Vice-President of the Policy & Resources Committee
- In office 13 December 2023 – 30 June 2025
- President: Lyndon Trott
- Preceded by: Mark Helyar
- Succeeded by: Gavin St Pier
- In office 16 October 2020 – 29 November 2022
- President: Peter Ferbrache
- Preceded by: Office established
- Succeeded by: Mark Helyar

Member of the States of Guernsey
- In office 2012 – 30 June 2025
- Constituency: South East (2012–2020) Island-wide (2020–2025)

Personal details
- Born: Heidi JR Soulsby
- Party: Independent
- Website: www.heidisoulsby.com

= Heidi Soulsby =

Politician from the island of Guernsey

Heidi Soulsby is a politician from the island of Guernsey.

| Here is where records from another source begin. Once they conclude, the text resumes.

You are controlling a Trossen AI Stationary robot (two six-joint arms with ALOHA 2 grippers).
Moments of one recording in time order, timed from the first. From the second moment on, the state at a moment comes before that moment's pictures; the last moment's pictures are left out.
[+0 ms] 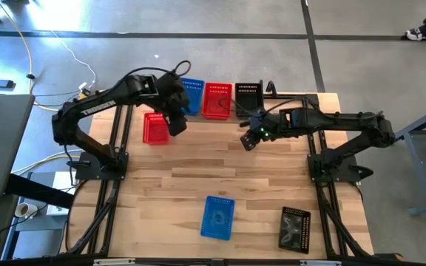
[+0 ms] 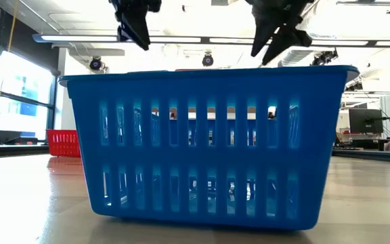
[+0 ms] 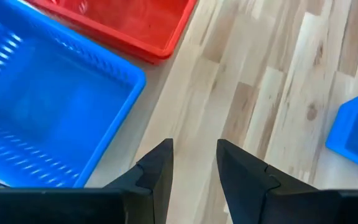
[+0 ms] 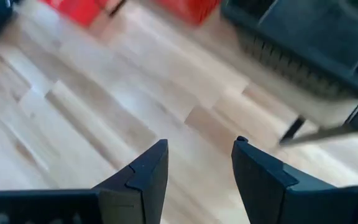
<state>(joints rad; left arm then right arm) 0.50 1.46 1.56 -1.15 0.08 0.01 -0.07 1.38 1.29 -0.92 0.26 0.77</state>
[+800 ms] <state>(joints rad) 0.26 1.15 1.20 -0.82 -0.08 -0.31 0.34 1.38 1.29 -1.26 0.30 1.15</state>
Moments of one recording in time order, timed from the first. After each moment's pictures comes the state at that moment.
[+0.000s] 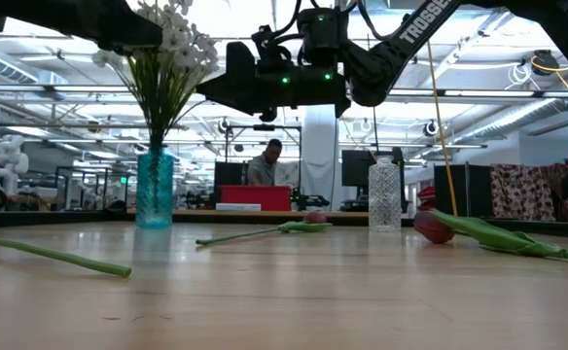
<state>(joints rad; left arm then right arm) 0.06 0.54 0.47 -0.01 -0.27 0.27 -0.18 2.06 1.26 0.85 -0.02 -0.04</state>
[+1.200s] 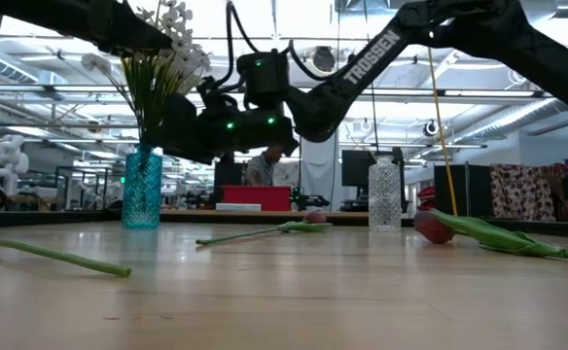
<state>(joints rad) 0.06 0.54 0.47 -0.01 -0.37 0.27 -0.17 2.42 1.65 0.70 -0.02 0.10</state>
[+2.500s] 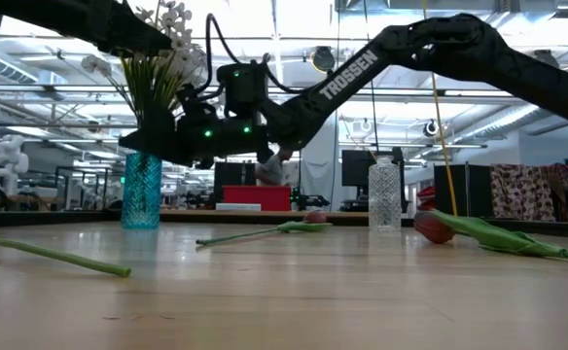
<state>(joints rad) 0.06 0.54 0.47 -0.02 -0.37 0.26 -0.20 2.58 1.92 0.63 -0.08 0.04</state>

She has been a deputy of the States of Guernsey since the 2012 Guernsey general election and was the first female Deputy Chief Minister of Guernsey.

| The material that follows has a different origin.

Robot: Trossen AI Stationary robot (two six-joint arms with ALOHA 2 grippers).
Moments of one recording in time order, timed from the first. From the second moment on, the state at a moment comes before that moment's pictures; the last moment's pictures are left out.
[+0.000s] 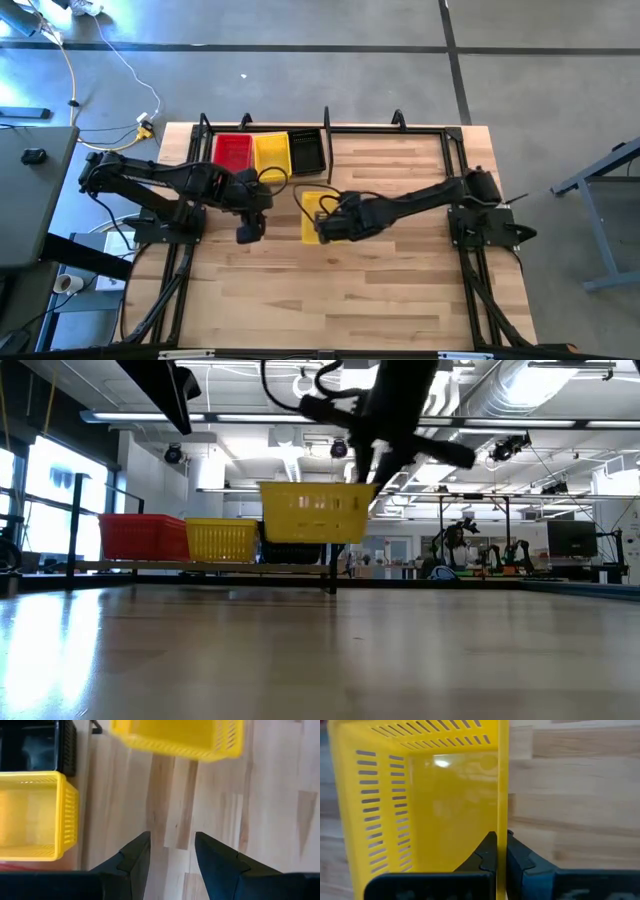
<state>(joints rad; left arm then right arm) -0.03 1.26 1.20 -1.09 -0.20 -0.23 0.20 1.92 1.55 -0.92 0.42 1.68</state>
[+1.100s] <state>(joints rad) -0.17 1.27 1.20 -0.97 -0.23 0.02 0.10 2.03 1.66 -0.43 0.49 1.49</state>
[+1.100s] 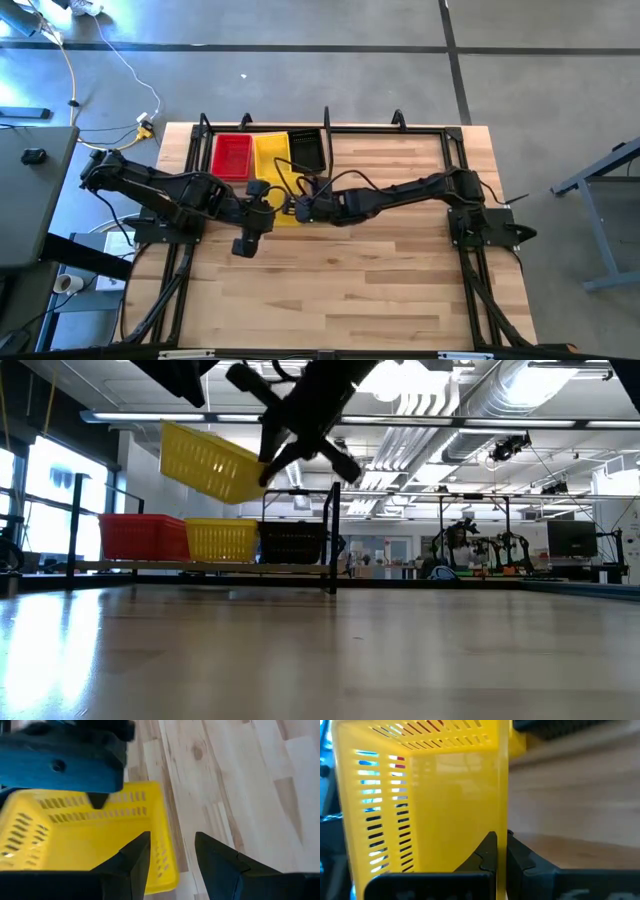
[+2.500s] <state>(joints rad) -0.16 1.36 1.20 -1.02 -0.37 0.09 0.12 2.03 1.91 -0.75 0.54 1.26</state>
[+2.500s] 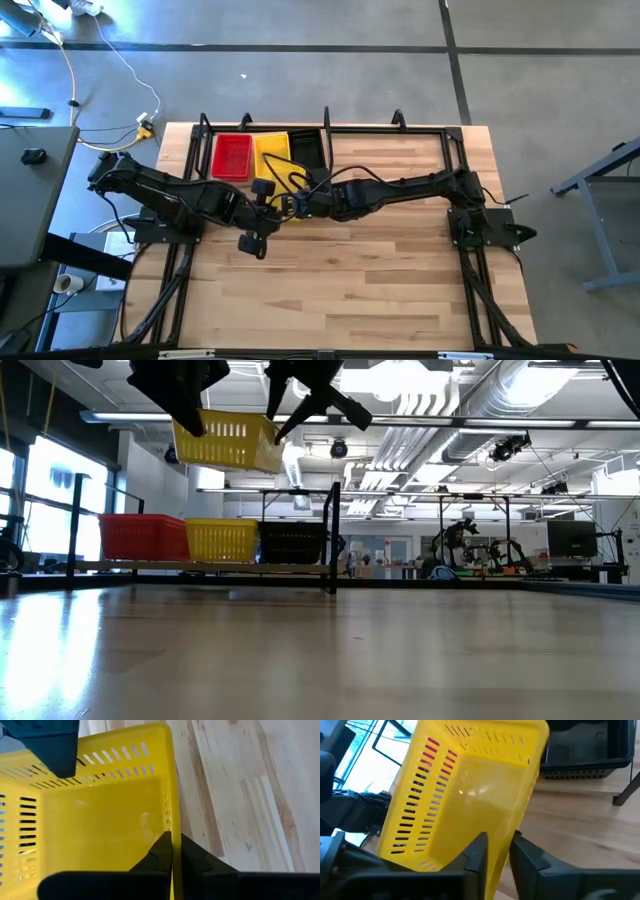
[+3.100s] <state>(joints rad) -0.01 1.22 1.20 -1.04 -0.39 0.10 0.08 1.89 1.91 -0.80 0.61 1.01</state>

She was made a Member of the Most Excellent Order of the British Empire (MBE) in the 2021 New Year Honours.

== Education ==
Soulsby graduated with a BSc (Hons) in Geography from King's College London.

== Political career ==
She was elected to the States of Guernsey in 2012, coming top of the poll in the South East district, and in 2016, when she again came top of the poll.

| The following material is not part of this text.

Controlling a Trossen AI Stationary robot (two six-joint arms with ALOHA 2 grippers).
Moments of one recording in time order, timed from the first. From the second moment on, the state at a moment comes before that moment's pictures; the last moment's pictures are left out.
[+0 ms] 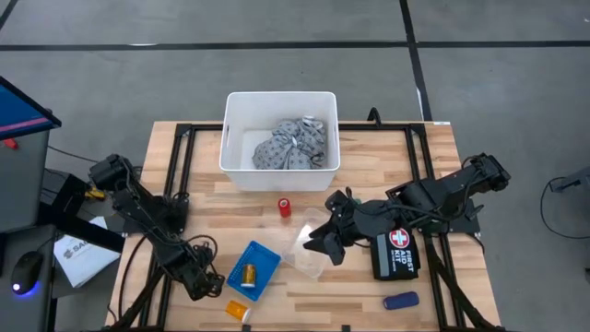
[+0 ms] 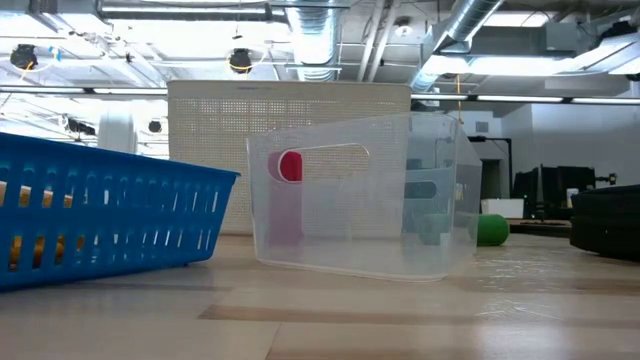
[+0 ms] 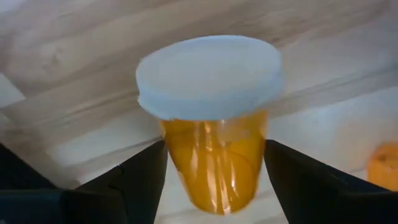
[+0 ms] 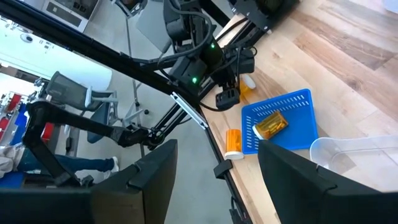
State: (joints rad) left arm -0.92 1.49 0.67 -0.49 0.13 -2.16; right arm 0.45 1.56 1.67 -0.61 0.24 1.07
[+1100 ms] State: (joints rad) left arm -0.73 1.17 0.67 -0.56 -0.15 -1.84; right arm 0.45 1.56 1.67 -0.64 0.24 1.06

She was appointed head of the Health & Social Care Committee in 2016, a position she kept until the next election in 2020. She was a founder of the Guernsey Partnership of Independents, along with Gavin St Pier and Lyndon Trott, in August 2000.

Soulsby received the second highest number of votes in the Island-wide 2020 Guernsey general election with 12,779 votes, representing 51.89% of voters. The Guernsey Partnership of Independents renamed itself Future Guernsey in 2021.

She was appointed Vice-President of the Policy & Resources Committee in 2020, a position from which she resigned in October 2022. She was elected back on to the Policy & Resources Committee in December 2023 as Vice-President.

== Personal life ==
Soulsby lives in Saint Martin with her husband Phil.